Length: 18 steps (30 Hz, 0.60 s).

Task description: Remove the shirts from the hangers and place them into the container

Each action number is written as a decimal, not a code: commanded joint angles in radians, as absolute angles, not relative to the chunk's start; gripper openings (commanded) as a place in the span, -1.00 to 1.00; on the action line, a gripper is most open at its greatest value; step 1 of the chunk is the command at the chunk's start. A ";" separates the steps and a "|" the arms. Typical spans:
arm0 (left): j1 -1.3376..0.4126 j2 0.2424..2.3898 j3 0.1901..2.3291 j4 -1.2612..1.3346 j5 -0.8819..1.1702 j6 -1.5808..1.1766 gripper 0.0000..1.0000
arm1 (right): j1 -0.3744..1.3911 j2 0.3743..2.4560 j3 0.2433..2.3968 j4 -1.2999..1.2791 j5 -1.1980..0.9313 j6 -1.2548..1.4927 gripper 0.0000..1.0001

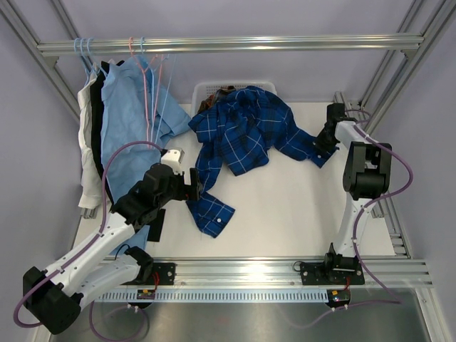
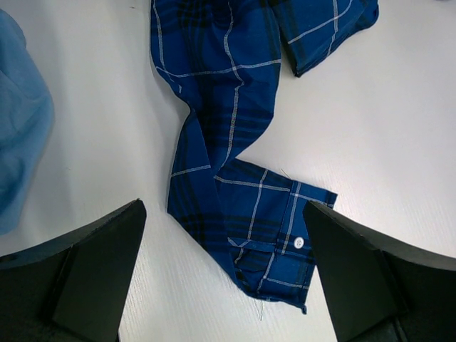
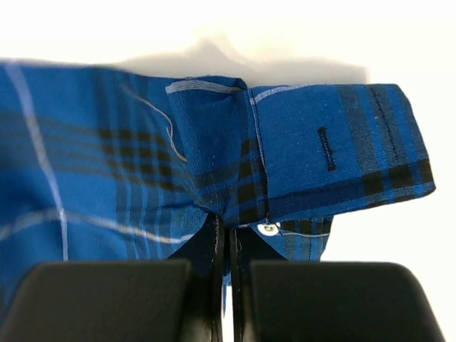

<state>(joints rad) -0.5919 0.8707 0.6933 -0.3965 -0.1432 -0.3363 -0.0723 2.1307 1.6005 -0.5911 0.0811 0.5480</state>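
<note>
A dark blue shirt (image 1: 242, 132) with thin light checks lies spread on the white table, its top draped over the white container (image 1: 206, 89) at the back. My right gripper (image 1: 318, 148) is shut on the shirt's right sleeve cuff (image 3: 335, 153); the jaws (image 3: 226, 229) pinch the cloth beside a white button. My left gripper (image 1: 194, 187) hangs open above the left sleeve cuff (image 2: 274, 246), one finger on each side (image 2: 222, 214) and not touching it. Light blue (image 1: 132, 121), black and white shirts hang on pink and pale blue hangers (image 1: 146, 78) at the left.
The hanging rail (image 1: 228, 45) crosses the back of the frame. A bit of reddish-dark cloth (image 1: 208, 102) shows in the container under the blue shirt. Frame posts stand at both sides. The light blue shirt's hem (image 2: 21, 135) hangs close to my left gripper.
</note>
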 commanded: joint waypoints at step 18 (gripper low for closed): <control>-0.595 0.850 0.693 -0.374 -0.189 -0.330 0.98 | 0.278 2.315 2.308 -0.273 -0.581 0.636 -1.00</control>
<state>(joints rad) -0.5919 0.8715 0.6933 -0.4026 -0.1585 -0.3363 0.2707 2.2501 2.1952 -0.3481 -0.4797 0.5476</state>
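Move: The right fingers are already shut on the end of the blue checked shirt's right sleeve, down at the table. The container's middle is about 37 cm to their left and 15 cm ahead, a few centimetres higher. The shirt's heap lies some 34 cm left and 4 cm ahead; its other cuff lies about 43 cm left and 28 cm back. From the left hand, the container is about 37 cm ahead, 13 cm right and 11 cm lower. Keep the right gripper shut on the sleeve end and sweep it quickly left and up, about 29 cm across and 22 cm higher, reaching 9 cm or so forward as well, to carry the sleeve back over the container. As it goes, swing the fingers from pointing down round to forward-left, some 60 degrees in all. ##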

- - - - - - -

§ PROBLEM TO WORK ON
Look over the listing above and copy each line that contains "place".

§ RESPONSE
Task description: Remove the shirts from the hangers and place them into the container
Each action number is written as a decimal, not a code: commanded joint angles in radians, as absolute angles, not relative to the chunk's start; gripper openings (commanded) as a place in the span, -1.00 to 1.00; on the action line, a gripper is most open at its greatest value; step 1 of the chunk is the command at the chunk's start. A ";" separates the steps and a "|" the arms. Typical spans:

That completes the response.